- [Problem description]:
Set down exactly, from the records below, the line with "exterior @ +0" through the line with "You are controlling", and nothing else.

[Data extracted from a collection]
=== Section Start ===
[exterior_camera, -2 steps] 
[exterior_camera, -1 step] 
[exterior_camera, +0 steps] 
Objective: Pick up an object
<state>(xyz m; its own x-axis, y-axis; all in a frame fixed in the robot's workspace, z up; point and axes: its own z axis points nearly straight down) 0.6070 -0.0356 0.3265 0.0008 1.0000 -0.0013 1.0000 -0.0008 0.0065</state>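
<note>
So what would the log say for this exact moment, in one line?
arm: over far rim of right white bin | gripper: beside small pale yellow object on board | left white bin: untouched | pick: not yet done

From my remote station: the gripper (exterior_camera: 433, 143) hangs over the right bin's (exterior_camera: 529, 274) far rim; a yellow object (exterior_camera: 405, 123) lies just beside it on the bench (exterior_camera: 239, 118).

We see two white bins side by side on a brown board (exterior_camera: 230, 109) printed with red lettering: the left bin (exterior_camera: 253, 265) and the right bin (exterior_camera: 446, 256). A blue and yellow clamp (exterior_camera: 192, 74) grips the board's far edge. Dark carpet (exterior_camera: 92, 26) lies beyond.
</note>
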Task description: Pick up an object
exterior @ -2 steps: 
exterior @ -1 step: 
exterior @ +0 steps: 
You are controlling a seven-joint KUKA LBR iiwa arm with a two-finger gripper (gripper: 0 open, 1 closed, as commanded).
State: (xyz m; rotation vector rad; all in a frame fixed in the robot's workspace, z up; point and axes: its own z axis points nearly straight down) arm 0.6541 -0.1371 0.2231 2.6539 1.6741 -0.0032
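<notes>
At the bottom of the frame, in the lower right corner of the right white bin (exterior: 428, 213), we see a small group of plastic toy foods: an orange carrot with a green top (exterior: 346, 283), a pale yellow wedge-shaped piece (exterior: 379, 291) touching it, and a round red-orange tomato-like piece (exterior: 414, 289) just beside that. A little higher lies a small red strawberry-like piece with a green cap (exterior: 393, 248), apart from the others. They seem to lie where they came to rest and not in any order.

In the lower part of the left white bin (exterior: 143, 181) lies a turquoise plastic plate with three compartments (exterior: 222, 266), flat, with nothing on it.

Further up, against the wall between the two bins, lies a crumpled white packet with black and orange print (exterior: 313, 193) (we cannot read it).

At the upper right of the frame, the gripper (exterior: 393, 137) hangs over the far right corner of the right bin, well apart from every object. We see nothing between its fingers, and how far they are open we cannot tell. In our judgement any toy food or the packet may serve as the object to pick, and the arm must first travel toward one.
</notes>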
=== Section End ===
- [Answer to the problem]:
exterior @ +0 steps: 
You are controlling a seven-joint KUKA LBR iiwa arm with a two-finger gripper (gripper: 0 open, 1 closed, as commanded).

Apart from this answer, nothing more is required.